The SHIELD effort required an immediate ramp up for collecting and safely storing many types of data during the pandemic. It has been the backbone for managing COVID testing and tracking at the university and across the state of Illinois. Strong was involved with quickly spinning up documentation and advising on documentation best practices for the project.
She indicated that SHIELD moved quickly, and a lightweight process and simple storage was the best way for the entire team to stay connected and make progress. The same is true for SUCHO’s work.
“SHIELD taught me how to dream that things like [saving Ukraine’s digital data] could be done, at scale, at speed, with an all-volunteer squad who didn’t even know each other.
SHIELD taught me about, ‘Hey, who can do X and Y? OK, you, you, and me, here’s a Google doc and an .ipynb notebook 2, let’s go’.”
Strong is balancing learning on the job with teaching others so that the effort will be even more successful.
“I’ve been learning things one day, and the next day I’m teaching them to volunteers from 20 time zones,” she marveled.
Volunteers aren’t sure if they have found all the sites there are to find. Strong indicated that the more websites they can save in this two-week stretch, the more they can catch their collective breath and process the metadata later.
“Right now, we are racing the bombs,” she said.

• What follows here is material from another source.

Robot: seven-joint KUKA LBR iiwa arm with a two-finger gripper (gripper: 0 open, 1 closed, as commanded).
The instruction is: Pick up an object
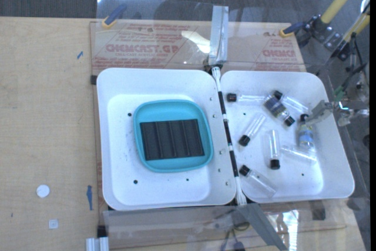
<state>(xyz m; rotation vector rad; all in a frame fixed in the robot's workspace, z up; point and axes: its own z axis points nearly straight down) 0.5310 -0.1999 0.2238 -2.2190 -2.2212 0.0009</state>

“This is what I can do from where I am. We preserve the heritage and the institutional memory because neither librarians nor the Internet forget.”
1 DSpace – A special type of repository used extensively by libraries and archives, but which interact differently than many websites do.
2 .ipynb – A file type used by Jupyter notebooks within Google Collab (and in other places too). Jupyter notebooks allow people to write annotated Python code by alternating text explanations and either individually-runnable or batch-runnable Python code snippets.